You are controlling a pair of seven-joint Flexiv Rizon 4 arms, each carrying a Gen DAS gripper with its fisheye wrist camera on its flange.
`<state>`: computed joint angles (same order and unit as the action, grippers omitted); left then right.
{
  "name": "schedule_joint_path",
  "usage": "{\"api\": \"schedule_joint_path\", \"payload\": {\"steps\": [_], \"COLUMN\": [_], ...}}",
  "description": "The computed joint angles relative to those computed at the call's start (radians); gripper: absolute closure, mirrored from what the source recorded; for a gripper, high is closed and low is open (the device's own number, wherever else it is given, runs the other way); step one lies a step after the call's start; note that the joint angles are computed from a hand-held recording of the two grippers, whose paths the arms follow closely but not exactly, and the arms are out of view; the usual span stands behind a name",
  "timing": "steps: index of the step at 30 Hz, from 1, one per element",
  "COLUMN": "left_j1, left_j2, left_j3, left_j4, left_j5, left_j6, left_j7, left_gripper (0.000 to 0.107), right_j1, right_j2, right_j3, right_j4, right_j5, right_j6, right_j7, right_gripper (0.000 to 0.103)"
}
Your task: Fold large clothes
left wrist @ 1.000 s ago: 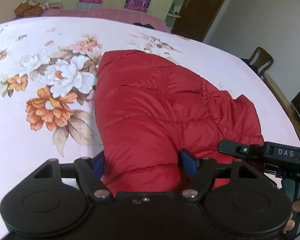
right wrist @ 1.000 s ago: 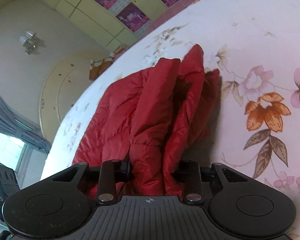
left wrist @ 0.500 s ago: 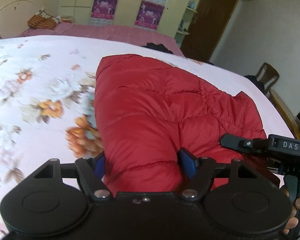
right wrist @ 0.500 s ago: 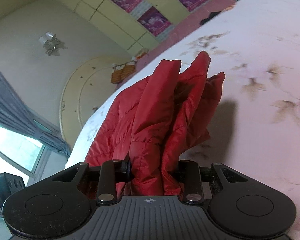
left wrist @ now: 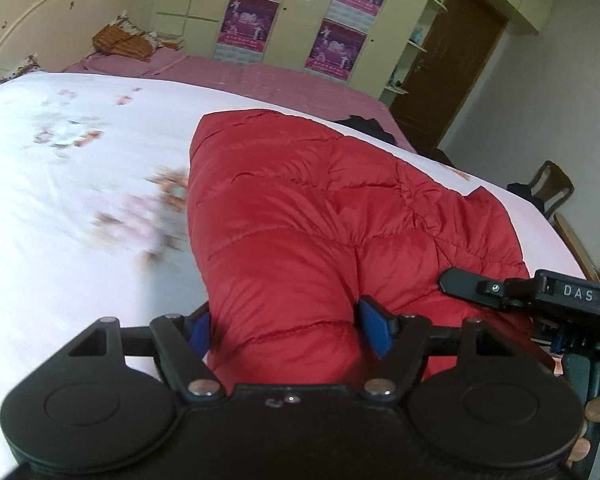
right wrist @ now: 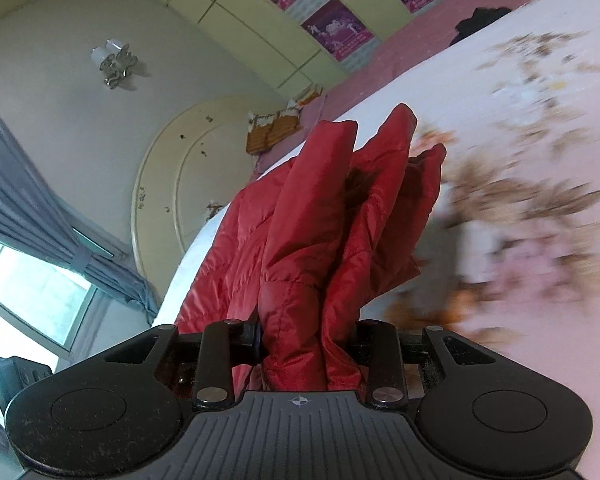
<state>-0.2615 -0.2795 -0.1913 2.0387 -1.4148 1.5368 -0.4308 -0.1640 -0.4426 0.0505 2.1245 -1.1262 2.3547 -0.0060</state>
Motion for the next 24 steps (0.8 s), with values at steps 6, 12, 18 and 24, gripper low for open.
{"api": "schedule_joint_path", "payload": {"steps": [6, 12, 18, 24], "left_j1": [0.125, 0.222, 0.293, 0.356], "left_j2": [-0.055, -0.114, -0.170, -0.186], "left_j3": [0.037, -0.009, -0.057, -0.102], "left_j4": [-0.058, -0.114, -0.115, -0.115], "left_j5": [0.185, 0.266, 0.365, 0.436], "left_j6": [-0.072, -0.055, -0.038, -0.039], "left_j7": [-0.087, -0.102, -0.117, -0.132], "left_gripper": [0.036, 0.036, 0.034, 0.026], "right_j1": [0.124, 0.138, 0.121, 0.073], "right_j2": [-0.105, -0.228, -0.304, -0.320], "right_j3": [0.065, 0.127, 0.167, 0.214], "right_j4": [-0.137, -0.290, -0.349, -0.333], "right_j5": [0.156, 0.153, 0.110, 0.134], "right_j6": [-0.116, -0.184, -0.252, -0.302], "right_j7": [-0.031, -0.034, -0.025, -0.042], "right_gripper": [0.071, 0.071, 0.070, 0.058]}}
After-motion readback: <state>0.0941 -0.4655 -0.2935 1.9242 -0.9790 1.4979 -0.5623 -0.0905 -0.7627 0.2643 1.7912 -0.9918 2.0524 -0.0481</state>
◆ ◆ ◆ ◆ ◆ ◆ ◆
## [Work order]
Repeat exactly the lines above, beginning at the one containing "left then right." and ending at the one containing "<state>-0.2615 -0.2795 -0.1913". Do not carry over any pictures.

## [Solved exercise]
`<state>`: computed joint angles (same order and unit as the action, grippers omitted); left then right.
{
  "name": "schedule_joint_path",
  "usage": "{\"api\": \"schedule_joint_path\", \"payload\": {\"steps\": [_], \"COLUMN\": [_], ...}}",
  "description": "The computed joint angles relative to those computed at the call's start (radians); gripper: absolute closure, mirrored from what the source recorded; for a gripper, high is closed and low is open (the device's own number, wherever else it is given, runs the other way); step one lies a step after the call's start; note that the joint angles are computed from a hand-held recording of the two grippers, whose paths the arms follow closely but not exactly, and the arms are out of view; the usual span stands behind a name",
  "timing": "steps: index of the step at 30 Hz, from 1, one per element",
  "COLUMN": "left_j1, left_j2, left_j3, left_j4, left_j5, left_j6, left_j7, left_gripper (0.000 to 0.107), right_j1, right_j2, right_j3, right_j4, right_j5, right_j6, right_j7, right_gripper (0.000 to 0.103)"
}
Your task: Fold large clothes
left wrist @ 1.000 s ago: 
right wrist @ 1.000 s ago: 
left wrist @ 0.500 s ago: 
right wrist @ 0.500 s ago: 
left wrist @ now: 
right wrist @ now: 
<state>-0.2615 -0.2795 -0.1913 2.0387 -1.4148 1.5368 -0.4308 -0.1640 -0.4426 0.0505 2.1245 -1.1262 2.3547 -0.0060</state>

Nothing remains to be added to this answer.